Your objective: Each of the entries below is to be written out exactly, and the images skipped.

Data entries
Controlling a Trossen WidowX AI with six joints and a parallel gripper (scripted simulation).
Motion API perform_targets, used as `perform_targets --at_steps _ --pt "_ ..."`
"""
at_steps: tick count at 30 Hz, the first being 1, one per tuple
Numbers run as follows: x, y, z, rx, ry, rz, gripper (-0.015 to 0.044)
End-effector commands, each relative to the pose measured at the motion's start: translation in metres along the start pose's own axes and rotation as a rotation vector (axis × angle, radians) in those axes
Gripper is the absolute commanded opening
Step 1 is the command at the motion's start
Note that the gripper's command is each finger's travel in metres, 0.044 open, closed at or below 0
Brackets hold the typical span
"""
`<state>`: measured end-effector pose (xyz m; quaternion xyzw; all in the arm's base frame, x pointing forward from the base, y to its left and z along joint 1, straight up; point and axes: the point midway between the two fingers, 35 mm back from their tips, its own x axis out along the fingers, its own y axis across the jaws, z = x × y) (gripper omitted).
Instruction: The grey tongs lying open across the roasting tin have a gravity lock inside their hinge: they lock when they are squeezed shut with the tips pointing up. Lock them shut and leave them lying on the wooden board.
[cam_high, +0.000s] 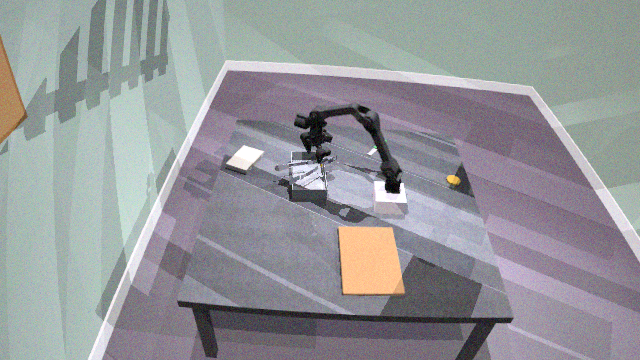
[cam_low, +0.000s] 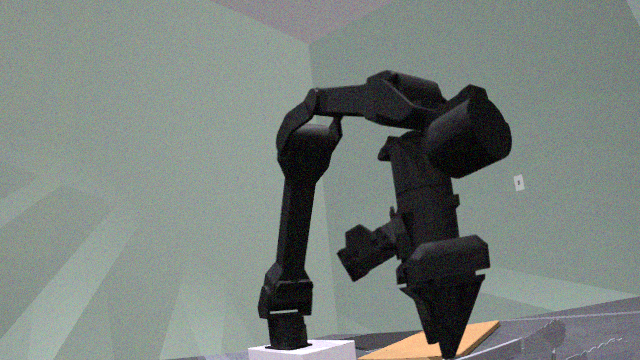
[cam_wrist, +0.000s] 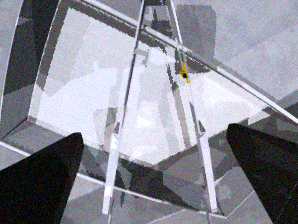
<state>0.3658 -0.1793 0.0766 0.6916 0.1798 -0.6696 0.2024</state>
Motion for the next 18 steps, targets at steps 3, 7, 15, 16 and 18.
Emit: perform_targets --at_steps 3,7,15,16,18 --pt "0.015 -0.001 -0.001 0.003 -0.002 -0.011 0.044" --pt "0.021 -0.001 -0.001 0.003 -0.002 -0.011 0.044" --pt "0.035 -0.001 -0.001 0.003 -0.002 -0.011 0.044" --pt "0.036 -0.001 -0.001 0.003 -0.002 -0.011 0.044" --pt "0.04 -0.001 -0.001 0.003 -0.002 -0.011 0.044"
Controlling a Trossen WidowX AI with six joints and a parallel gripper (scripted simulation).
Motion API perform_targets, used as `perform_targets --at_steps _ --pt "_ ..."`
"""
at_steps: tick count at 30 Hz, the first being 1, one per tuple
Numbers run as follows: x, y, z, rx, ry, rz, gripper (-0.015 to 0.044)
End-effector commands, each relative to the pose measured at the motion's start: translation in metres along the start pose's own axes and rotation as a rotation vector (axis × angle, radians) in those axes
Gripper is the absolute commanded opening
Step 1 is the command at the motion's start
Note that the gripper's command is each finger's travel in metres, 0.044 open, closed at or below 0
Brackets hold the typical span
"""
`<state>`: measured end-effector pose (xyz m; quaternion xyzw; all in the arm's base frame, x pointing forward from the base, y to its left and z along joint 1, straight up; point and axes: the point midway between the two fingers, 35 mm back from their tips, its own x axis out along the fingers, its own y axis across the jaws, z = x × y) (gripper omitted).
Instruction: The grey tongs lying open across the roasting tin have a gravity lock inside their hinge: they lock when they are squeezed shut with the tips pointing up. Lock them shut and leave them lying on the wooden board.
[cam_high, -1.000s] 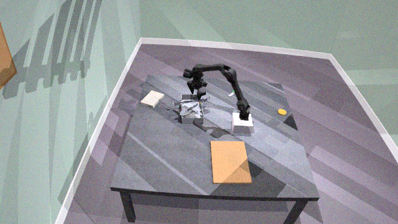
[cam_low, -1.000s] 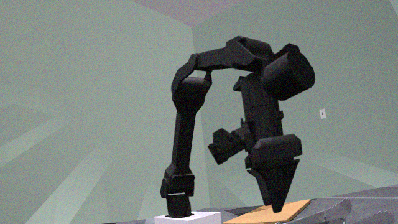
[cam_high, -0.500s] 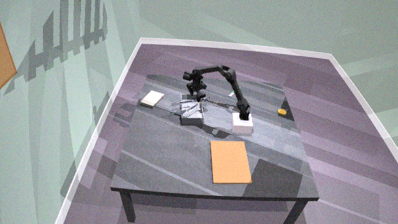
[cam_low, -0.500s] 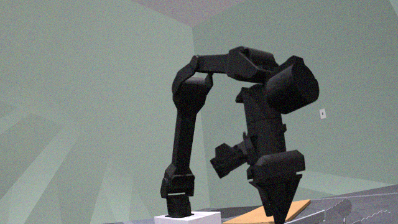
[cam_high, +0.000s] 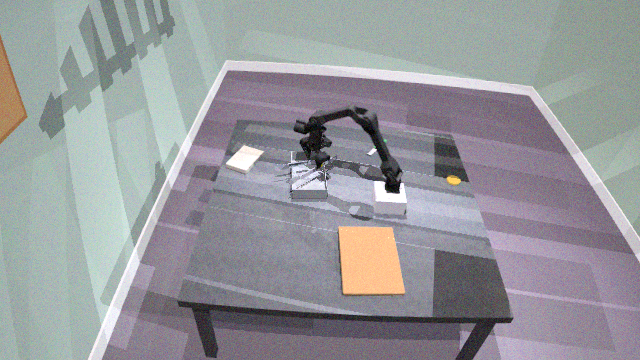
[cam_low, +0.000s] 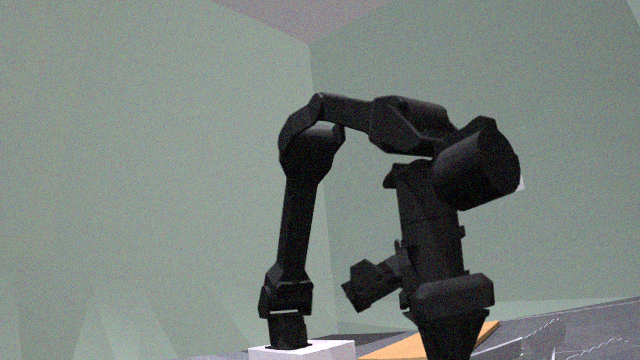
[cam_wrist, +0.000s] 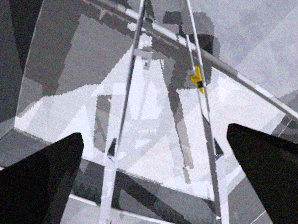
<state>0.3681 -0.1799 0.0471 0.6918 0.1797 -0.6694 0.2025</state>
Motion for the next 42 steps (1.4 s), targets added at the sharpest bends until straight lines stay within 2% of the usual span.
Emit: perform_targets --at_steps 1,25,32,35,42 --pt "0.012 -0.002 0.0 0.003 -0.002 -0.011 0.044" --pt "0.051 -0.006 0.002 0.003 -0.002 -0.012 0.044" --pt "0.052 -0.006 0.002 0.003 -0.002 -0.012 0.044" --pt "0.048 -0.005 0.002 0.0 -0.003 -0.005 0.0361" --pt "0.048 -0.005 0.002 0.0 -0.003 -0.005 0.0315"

Exercise result:
Controlling a Trossen WidowX AI with six joints and a parallel gripper (scripted simulation).
Motion API perform_targets, used as `perform_targets --at_steps _ --pt "_ ..."`
"""
at_steps: tick count at 30 Hz, the first being 1, one per tuple
Numbers run as follows: x, y, z, rx, ry, rz, gripper (-0.015 to 0.044)
End-effector commands, each relative to the pose measured at the motion's start: translation in metres along the start pose's own axes and rotation as a rotation vector (axis × angle, radians) in those axes
Gripper is the absolute commanded opening
Step 1 is the command at the motion's start
Note that the gripper's command is each finger's travel in metres, 0.044 open, closed at or below 0
Brackets hold the typical span
"""
`<state>`: measured end-effector pose (xyz m; quaternion xyzw; all in the arm's base frame, x pointing forward from the base, y to its left and z along joint 1, straight up; point and axes: the point midway between the two fingers, 35 mm back from their tips, its own x axis out along the fingers, its own y axis across the jaws, z = x × y) (gripper omitted).
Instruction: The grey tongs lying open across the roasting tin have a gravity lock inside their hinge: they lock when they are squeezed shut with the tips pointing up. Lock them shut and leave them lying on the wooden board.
[cam_high, +0.000s] 
[cam_low, +0.000s] 
[cam_wrist, +0.000s] 
<state>0.3658 -0.1793 0.0766 0.6916 0.1798 -0.6696 0.2024</state>
Motion for the next 18 steps, targets at steps 3, 7, 15, 16 and 18.
Emit: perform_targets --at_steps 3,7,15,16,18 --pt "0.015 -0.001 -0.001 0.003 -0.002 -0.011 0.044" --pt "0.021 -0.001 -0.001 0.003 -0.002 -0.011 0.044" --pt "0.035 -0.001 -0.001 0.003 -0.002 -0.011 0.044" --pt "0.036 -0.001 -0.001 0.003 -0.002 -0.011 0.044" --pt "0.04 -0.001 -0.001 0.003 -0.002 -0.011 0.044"
Controlling a Trossen WidowX AI with six joints and a parallel gripper (scripted simulation).
Motion API perform_targets, used as `perform_targets --at_steps _ --pt "_ ..."`
"""
at_steps: tick count at 30 Hz, the first being 1, one per tuple
Numbers run as follows: x, y, z, rx, ry, rz, gripper (-0.015 to 0.044)
End-effector commands, each relative to the pose measured at the motion's start: translation in metres along the start pose's own axes and rotation as a rotation vector (axis × angle, radians) in those axes
Gripper is the absolute commanded opening
Step 1 is the command at the motion's start
Note that the gripper's command is each finger's travel in metres, 0.044 open, closed at or below 0
Brackets hold the typical span
"""
`<state>`: measured end-effector pose (xyz m; quaternion xyzw; all in the arm's base frame, x pointing forward from the base, y to its left and z along joint 1, straight up; point and axes: the point midway between the two fingers, 35 mm back from their tips, its own x axis out along the fingers, its own y axis across the jaws, z = x × y) (gripper omitted).
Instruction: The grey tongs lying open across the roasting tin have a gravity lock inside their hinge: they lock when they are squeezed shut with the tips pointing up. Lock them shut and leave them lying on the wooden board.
[cam_high, -1.000s] 
[cam_low, -1.000s] 
[cam_high, -0.500s] 
[cam_low, -0.500s] 
[cam_high, +0.000s] 
[cam_low, +0.000s] 
[cam_wrist, +0.000s] 
<state>0.3681 -0.1799 0.0471 0.6918 0.1797 -0.6694 0.2025</state>
Motion for the next 42 steps (1.4 s), targets added at the sharpest bends until straight lines stay within 2% of the usual span.
Emit: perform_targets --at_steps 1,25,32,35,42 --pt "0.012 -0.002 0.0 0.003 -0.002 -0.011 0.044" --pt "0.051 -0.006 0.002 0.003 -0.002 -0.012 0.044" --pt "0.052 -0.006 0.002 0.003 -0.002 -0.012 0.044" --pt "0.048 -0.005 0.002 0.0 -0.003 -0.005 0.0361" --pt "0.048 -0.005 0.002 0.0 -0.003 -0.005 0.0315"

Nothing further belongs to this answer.